Over the last 24 hours, several European leaders - most notably French President Emmanuel Macron - have stepped up calls for a ban on Russian energy exports (specifically coal and gas), per the FT.

"There are very clear indications of war crimes," Macron said in an interview on France Inter radio on Monday. "What happened in Bucha demands a new round of sanctions and very clear measures, so we will co-ordinate with our European partners, especially with Germany."

"I think that on oil and coal we must be able to move forward. We should certainly advance on sanctions...We can’t accept this."

Finance Minister Bruno Le Maire reiterated that France would support the import bans, and told reporters before a meeting of EU finance ministers Tuesday that "we will see what the position of the other members will be" (EU sanctions must be decided unanimously by all 27 member states).

Of course, Germany and other states dependent on Russian energy have warned that the bloc shouldn't jump to conclusions without carefully weighing the consequences.
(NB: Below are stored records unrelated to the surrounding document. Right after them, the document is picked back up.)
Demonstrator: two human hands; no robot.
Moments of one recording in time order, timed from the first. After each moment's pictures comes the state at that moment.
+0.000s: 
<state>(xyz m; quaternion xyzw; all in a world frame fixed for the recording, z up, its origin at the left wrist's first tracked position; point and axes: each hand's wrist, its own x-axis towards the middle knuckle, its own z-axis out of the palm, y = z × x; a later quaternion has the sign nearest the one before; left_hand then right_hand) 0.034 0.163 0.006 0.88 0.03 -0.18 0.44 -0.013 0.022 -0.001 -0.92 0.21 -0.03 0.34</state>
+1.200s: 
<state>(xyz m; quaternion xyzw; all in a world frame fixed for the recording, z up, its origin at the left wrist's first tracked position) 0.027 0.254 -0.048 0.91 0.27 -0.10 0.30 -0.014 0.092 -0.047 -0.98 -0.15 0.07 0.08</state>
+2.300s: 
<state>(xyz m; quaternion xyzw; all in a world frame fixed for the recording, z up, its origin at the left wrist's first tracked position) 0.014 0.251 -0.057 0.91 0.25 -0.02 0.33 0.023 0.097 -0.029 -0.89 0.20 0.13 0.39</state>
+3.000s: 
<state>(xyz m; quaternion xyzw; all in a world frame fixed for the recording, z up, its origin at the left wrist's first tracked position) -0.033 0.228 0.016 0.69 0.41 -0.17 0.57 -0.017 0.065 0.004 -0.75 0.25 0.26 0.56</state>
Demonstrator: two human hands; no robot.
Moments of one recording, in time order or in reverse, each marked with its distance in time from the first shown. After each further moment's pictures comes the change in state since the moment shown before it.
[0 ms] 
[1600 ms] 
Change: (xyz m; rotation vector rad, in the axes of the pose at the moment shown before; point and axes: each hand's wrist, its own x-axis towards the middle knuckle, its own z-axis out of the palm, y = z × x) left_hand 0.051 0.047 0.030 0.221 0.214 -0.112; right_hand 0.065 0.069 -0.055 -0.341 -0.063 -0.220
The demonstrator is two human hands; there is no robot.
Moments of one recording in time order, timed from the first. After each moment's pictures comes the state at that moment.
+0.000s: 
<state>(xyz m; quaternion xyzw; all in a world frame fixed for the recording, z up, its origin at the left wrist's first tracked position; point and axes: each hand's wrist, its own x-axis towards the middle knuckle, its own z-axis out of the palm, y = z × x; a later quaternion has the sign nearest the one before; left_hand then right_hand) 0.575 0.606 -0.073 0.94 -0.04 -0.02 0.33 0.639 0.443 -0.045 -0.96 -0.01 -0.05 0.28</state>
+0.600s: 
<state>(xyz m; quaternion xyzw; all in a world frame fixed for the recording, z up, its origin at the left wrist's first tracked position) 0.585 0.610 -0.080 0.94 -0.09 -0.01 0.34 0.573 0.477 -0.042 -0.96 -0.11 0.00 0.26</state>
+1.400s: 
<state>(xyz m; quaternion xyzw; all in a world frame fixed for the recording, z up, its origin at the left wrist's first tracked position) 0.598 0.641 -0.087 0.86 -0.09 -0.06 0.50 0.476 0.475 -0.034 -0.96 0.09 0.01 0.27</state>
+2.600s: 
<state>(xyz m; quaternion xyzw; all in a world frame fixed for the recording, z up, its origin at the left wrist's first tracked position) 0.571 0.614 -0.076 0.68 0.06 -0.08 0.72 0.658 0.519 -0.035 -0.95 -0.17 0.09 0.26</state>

European Commission VP Valdis Dombrovskis said earlier that oil and coal sanctions “are definitely an option”, while Commissioner for Economy Paolo Gentiloni said these sanctions definitely weren't "off the table".

Other potential escalations could involve blocking new machinery exports to Russia, targeting Russian oligarchs and some family members and slashing the access of Russian road and shipping goods carriers into the bloc.

Any proposal would still need backing from the bloc’s 27 member states.